Gather the lines below that include the string "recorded", copying each in full.

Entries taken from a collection
□ □ □ □ □

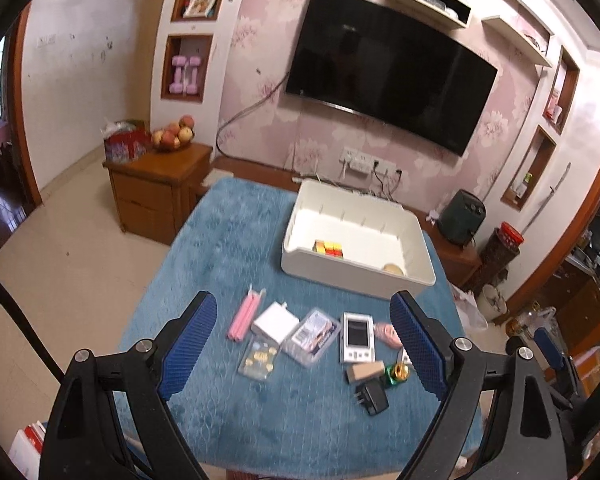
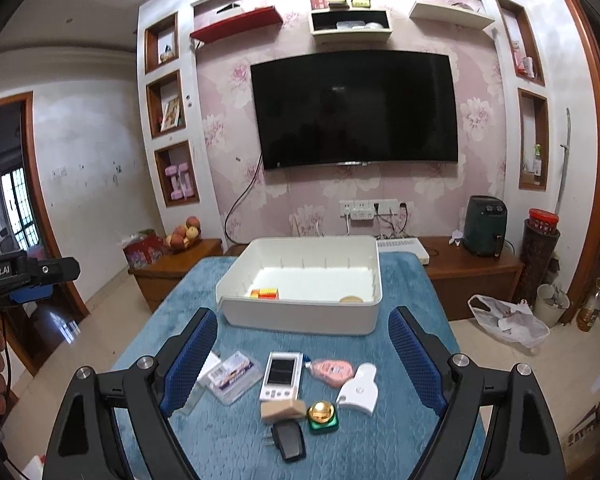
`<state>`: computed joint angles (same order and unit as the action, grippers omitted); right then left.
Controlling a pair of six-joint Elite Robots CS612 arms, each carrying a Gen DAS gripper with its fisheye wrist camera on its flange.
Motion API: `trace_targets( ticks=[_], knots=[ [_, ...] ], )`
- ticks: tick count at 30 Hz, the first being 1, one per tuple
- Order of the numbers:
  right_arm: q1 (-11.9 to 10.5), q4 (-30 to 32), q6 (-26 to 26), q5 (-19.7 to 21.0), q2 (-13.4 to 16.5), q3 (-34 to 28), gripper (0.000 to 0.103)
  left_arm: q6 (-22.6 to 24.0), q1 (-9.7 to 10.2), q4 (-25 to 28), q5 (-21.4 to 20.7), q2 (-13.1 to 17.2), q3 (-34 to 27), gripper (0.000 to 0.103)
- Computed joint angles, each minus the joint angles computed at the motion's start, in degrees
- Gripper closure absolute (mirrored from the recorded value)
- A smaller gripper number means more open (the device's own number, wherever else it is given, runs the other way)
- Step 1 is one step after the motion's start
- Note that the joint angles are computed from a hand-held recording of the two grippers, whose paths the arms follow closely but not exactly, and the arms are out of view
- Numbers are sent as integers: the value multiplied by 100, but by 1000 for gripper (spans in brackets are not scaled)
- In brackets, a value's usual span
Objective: Organize rigid objects
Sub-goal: 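Close the left gripper on the black charger plug while the right tool approaches the green cylinder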
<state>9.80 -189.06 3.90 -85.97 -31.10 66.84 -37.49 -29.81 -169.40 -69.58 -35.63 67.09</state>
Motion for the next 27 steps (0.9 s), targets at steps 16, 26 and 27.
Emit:
trace_targets(
  ticks=[16, 26, 27],
  knots=[
    [290, 994, -992, -791, -130, 110, 15, 438, 322, 1454, -2178, 354, -792, 12],
    [425, 1702, -2000, -1076, -170, 169, 15, 504, 411, 2818, -3028, 788, -1718, 12],
    [430, 1744, -2084, -1074, -172, 165, 15, 457, 419, 2941, -3118, 839, -1811, 12]
  ],
)
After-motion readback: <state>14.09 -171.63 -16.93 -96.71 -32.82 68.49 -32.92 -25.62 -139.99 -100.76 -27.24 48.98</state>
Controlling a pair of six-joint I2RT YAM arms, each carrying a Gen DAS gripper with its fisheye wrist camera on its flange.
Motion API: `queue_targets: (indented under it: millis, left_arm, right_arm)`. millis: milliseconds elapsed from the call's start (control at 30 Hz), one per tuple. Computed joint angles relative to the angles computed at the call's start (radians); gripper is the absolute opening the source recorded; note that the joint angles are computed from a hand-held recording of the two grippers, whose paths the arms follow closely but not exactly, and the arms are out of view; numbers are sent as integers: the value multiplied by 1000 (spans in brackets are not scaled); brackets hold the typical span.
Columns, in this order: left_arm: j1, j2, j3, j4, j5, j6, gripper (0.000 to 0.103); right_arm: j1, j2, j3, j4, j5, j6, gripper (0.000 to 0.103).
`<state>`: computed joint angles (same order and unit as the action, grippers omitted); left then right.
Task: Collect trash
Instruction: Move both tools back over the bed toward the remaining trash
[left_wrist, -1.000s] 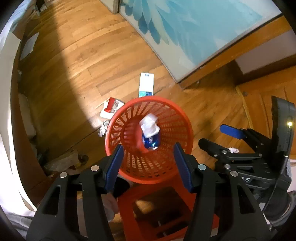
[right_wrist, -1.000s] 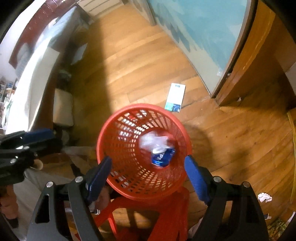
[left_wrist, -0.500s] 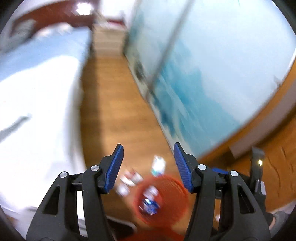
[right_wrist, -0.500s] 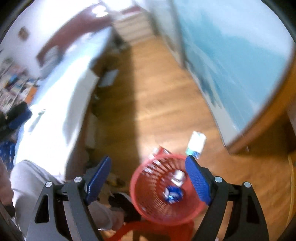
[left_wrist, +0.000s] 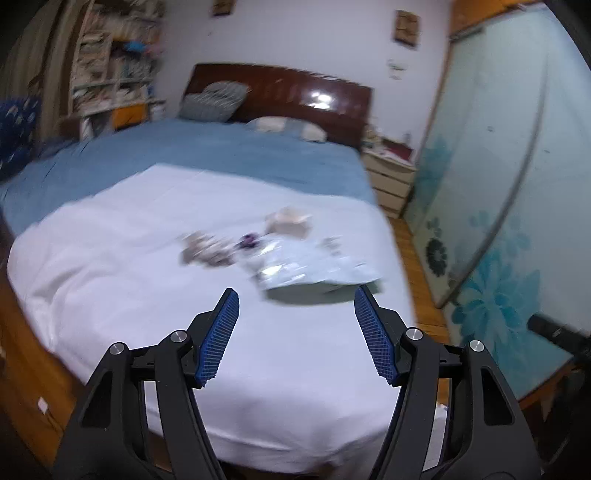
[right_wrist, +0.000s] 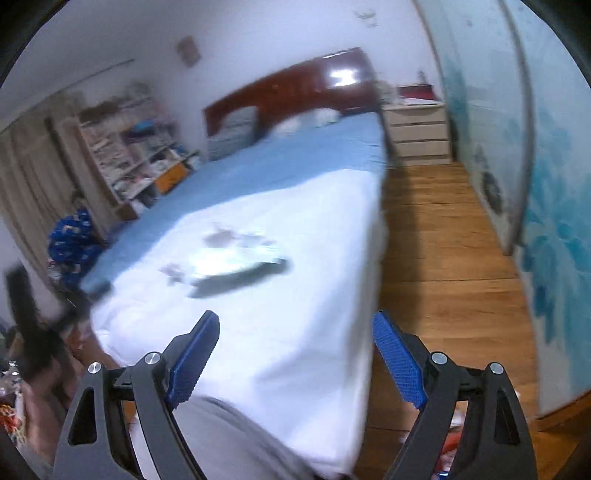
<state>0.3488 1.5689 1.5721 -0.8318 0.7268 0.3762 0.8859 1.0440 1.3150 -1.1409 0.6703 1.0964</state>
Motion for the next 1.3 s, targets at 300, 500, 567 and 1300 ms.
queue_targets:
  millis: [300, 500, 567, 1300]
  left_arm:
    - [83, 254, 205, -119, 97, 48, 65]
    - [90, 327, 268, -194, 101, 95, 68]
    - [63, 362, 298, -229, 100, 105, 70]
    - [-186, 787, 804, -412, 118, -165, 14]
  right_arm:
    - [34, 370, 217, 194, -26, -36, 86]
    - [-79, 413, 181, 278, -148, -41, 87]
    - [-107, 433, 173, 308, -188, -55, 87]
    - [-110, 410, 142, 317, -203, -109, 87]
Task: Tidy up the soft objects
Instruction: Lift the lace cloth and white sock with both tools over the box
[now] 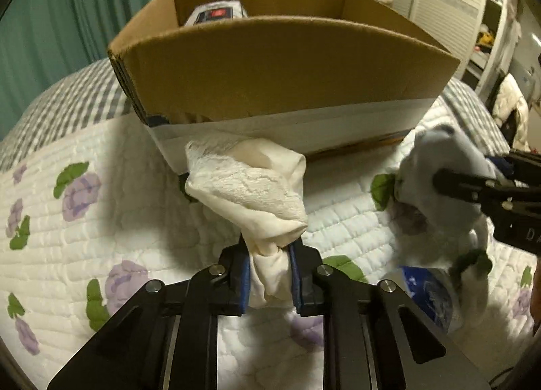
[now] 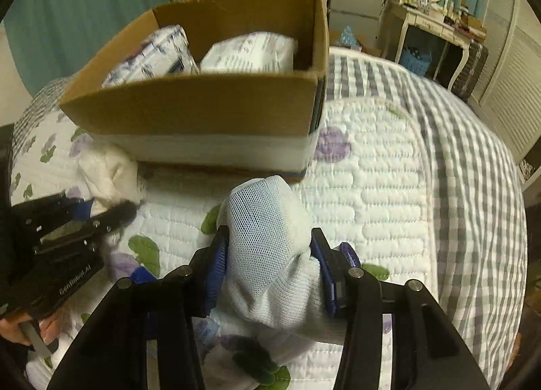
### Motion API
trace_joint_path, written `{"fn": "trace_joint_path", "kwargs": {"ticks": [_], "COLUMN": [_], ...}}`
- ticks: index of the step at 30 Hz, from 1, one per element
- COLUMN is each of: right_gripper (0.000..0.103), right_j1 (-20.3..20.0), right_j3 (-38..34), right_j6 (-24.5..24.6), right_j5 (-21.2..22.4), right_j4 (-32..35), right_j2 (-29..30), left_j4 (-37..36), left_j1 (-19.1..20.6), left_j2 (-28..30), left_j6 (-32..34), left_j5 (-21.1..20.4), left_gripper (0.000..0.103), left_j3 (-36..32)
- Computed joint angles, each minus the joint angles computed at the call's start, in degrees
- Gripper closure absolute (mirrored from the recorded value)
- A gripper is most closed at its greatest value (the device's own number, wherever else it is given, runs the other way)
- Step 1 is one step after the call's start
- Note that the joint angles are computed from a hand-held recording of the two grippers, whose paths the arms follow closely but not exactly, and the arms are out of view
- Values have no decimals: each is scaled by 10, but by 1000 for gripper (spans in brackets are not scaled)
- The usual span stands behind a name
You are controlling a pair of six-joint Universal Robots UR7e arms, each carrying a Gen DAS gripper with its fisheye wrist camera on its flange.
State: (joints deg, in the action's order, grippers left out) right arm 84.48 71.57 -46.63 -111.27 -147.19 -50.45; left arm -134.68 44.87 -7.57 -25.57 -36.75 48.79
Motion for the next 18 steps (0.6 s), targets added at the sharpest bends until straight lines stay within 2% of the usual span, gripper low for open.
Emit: {"fn": "trace_joint_path", "kwargs": {"ticks": [7, 18], "right_gripper": [56, 56], "right_j1": [4, 17], "right_j3": [5, 84], "right_j6": [1, -36], "right_j5": [11, 65], "right_j4": [-12, -72], "right_j2": [-8, -77], "left_j4": [-23, -159], "left_j1": [-10, -55], "left_j2": [-47, -79], "left_j6": [-50, 9], "left_j5": [-3, 59], "left_gripper": [86, 86], "left_j3": [75, 161]}}
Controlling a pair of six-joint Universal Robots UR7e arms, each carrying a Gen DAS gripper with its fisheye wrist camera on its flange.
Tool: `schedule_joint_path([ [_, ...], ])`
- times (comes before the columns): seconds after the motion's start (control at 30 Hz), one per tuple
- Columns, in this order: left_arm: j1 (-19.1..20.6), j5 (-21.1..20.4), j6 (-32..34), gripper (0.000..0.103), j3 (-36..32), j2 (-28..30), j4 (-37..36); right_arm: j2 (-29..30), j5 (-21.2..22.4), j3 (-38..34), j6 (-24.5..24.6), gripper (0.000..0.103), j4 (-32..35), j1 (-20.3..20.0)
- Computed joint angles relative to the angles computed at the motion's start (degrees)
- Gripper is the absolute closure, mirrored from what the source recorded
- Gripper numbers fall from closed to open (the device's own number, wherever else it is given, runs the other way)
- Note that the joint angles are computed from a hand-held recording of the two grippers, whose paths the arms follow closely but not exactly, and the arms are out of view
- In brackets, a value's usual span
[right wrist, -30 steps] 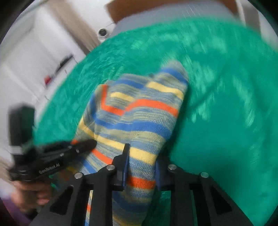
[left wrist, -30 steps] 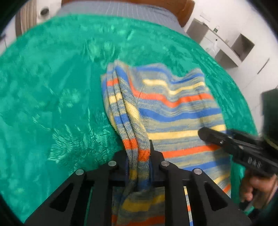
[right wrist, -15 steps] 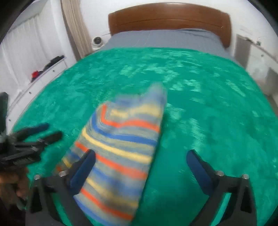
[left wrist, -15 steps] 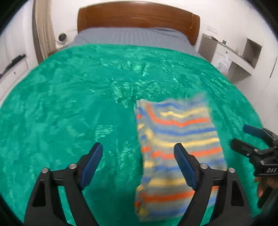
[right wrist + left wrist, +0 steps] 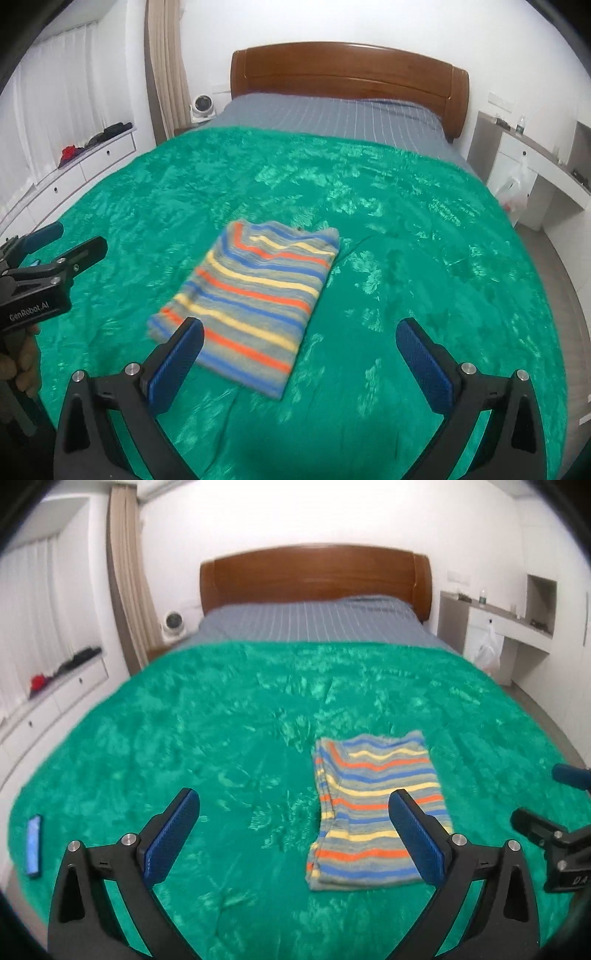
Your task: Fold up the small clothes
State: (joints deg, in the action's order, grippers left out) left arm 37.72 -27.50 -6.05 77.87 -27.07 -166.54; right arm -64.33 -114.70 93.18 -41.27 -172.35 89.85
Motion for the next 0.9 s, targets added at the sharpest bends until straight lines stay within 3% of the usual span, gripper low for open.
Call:
schedule_joint_path([
  [0.13,-3.39,5.33,-4.54,0.000,4.58,-2.66,3.47,-4.43,-2.00,6.26,1.37,0.001,-3.40,2.32],
  [0.23,-5.30,6.18,-9.04,0.000,9.26,-5.51,6.12,-6.79,-4.47,10.31,2.30,0.000,-6.18,3.68],
  [0.37,-6.07,-1.69,-24.36,0.000,14.30,-12.11,20.87,-10.23,-8.05,14.61,6.76,0.000,-3.19,4.87],
  [0.5,-6.87,-5.04,-32.19,0.000,15.87,-15.05,29.16,-13.01,-8.74,16.91,10.08,0.000,0.09,5.66],
  [0.6,-7.97,-5.44,-35.86,0.000,16.20,-16.36,34.59,-14.04,-9.25,17.61,9.79,0.000,0.48,7.31],
  [0.7,-9.66,-2.83,-41.20,0.000,17.35,-17.82,39.90,-14.84,-10.63,18.96,8.68,0.000,-0.76,9.02],
  [0.9,-10.32,-3.88,-45.96,0.000,18.89,-20.01,43.33,-16.26,-12.85,21.26,9.06,0.000,-0.79,9.46],
])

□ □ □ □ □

### Exercise response
- Gripper closure absolute (mirrored from the recorded value)
Motion API: `queue_targets: (indented under it: millis, left_arm, right_arm)`. millis: milliseconds elapsed from the call's start (control at 30 Hz), one per tuple. Computed joint angles relative to the angles computed at the call's start (radians); gripper is the absolute opening the source recorded; note that the joint angles are computed from a hand-held recording of the two grippers, whose paths the arms follow closely but not exactly, and the arms are out of view; numbers are sent as integers: the value multiplied by 1000 (spans in brackets are not scaled); brackets hold the typical span.
- Gripper closure absolute (mirrored from the recorded value)
- Gripper is the absolute closure, mirrored from what the source recorded

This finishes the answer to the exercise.